* [TASK OBJECTIVE] Lines from the one with "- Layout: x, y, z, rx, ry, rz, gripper" up to and including the one with "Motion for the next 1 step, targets" are to be copied exactly from the records below, without their pictures.

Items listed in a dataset
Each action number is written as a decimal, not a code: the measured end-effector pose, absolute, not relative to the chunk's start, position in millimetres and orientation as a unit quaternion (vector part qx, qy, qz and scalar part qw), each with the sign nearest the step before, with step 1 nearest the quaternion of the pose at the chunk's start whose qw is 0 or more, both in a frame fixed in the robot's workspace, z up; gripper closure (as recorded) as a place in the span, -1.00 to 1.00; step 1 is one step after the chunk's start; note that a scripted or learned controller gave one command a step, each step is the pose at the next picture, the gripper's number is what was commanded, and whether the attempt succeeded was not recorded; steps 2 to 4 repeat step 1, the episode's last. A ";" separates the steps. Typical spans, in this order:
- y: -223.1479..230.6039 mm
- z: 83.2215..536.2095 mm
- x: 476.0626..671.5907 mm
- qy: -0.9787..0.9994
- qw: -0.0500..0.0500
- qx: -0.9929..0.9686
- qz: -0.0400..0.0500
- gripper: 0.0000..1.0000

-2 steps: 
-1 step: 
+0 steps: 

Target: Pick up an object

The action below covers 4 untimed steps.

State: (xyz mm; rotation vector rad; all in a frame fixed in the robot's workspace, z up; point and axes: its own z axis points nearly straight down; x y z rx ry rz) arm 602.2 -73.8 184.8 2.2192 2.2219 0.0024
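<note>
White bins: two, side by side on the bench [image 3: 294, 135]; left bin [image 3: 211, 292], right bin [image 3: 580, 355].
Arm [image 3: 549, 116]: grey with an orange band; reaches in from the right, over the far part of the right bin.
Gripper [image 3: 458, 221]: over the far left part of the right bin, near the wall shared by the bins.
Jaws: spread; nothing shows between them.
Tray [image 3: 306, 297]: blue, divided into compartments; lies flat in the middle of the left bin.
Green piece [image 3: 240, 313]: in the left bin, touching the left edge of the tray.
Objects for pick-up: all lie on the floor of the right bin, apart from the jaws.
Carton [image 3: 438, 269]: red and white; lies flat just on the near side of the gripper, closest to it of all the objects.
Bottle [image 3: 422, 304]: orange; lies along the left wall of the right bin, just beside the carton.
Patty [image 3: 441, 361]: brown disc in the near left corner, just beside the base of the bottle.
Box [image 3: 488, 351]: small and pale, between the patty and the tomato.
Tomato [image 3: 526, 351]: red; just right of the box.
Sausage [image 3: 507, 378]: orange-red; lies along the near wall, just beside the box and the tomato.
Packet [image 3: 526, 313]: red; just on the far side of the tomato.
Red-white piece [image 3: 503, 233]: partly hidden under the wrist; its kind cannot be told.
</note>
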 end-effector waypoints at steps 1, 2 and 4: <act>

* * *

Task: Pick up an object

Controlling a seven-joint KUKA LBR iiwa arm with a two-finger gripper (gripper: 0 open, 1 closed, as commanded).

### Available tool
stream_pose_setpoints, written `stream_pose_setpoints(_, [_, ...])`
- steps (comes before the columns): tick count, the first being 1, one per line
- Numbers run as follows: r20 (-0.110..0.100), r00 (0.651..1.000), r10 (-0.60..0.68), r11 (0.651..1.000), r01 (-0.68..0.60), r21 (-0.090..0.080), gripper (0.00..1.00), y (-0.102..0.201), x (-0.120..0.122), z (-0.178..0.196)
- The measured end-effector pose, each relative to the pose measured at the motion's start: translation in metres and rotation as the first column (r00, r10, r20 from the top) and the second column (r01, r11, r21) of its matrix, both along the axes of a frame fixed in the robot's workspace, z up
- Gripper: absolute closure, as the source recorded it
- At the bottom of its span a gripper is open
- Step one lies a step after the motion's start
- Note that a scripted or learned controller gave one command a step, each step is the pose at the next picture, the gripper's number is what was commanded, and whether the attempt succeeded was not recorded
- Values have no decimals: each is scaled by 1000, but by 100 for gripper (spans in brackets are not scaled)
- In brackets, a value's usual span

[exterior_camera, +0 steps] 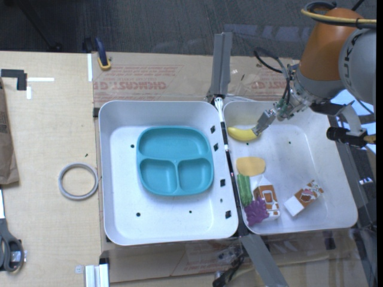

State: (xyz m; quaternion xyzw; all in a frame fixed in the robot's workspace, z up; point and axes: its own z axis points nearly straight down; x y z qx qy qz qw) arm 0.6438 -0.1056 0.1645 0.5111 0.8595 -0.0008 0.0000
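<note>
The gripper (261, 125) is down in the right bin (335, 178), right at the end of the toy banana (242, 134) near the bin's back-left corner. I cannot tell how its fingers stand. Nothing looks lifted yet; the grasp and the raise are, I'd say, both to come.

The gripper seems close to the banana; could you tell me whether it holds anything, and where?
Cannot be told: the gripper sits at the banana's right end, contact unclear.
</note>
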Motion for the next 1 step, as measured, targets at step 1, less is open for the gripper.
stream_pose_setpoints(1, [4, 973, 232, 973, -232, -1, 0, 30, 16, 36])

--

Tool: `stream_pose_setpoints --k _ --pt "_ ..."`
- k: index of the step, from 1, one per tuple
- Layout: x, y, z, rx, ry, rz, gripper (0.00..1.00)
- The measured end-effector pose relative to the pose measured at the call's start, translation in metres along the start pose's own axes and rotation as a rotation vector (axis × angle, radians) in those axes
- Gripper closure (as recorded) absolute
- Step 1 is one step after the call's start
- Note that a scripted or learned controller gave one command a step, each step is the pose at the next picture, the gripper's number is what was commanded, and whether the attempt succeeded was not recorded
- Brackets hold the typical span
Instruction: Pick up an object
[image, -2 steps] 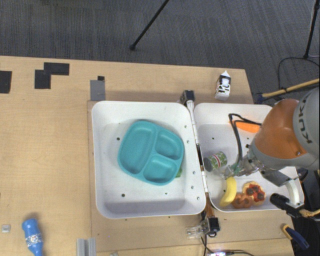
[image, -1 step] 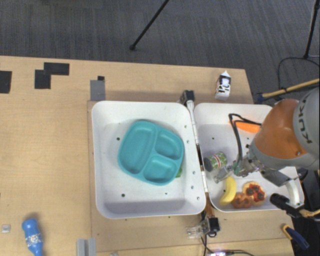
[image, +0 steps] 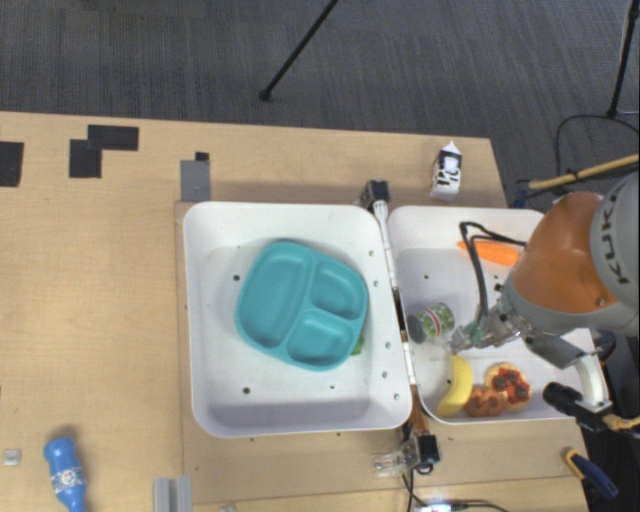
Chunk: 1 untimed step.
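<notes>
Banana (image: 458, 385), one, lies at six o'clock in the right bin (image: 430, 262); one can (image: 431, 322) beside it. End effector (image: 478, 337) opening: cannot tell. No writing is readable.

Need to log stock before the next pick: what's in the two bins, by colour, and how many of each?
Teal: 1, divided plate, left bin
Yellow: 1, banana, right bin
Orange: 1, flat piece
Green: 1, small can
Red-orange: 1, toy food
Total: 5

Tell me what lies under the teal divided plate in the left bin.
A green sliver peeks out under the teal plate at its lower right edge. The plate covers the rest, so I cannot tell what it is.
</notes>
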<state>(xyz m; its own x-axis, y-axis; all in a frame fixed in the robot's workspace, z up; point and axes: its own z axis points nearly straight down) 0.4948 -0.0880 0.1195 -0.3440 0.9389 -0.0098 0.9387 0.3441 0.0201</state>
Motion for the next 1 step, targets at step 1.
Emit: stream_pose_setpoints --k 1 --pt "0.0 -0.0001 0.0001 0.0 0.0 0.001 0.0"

* [ANSWER FOR THE TASK]
- Layout: x, y, z, rx, ry, rz, gripper (0.00..1.00)
- The measured end-effector pose relative to the pose measured at the call's start, translation in metres along the start pose's own axes and rotation as a rotation vector (axis × angle, radians) in those axes
- Gripper closure (as recorded) absolute
- Step 1 is one step after the call's start
- Note that a scripted or learned controller gave one command a step, each step is the pose at the next picture, the gripper's number is what was commanded, and whether the attempt succeeded was not recorded
- Brackets hold the typical span
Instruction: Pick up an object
[image, -2 steps] 
[image, -1 step] 
[image, +0 steps] 
Chunk: 1 untimed step.
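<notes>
Banana (image: 458, 385), one, lies at six o'clock in the right bin (image: 430, 262); one can (image: 431, 322) beside it. End effector (image: 478, 337) opening: cannot tell. No writing is readable.

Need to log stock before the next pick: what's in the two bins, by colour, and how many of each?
Teal: 1, divided plate, left bin
Yellow: 1, banana, right bin
Orange: 1, flat piece
Green: 1, small can
Red-orange: 1, toy food
Total: 5

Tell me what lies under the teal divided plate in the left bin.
A green sliver peeks out under the teal plate at its lower right edge. The plate covers the rest, so I cannot tell what it is.
</notes>
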<state>(xyz m; its own x-axis, y-axis; all in a frame fixed in the robot's workspace, z up; point and axes: its own z axis points nearly straight down) 0.4948 -0.0880 0.1195 -0.3440 0.9389 -0.0098 0.9387 0.3441 0.0201</state>
Motion for the next 1 step, targets at step 1.

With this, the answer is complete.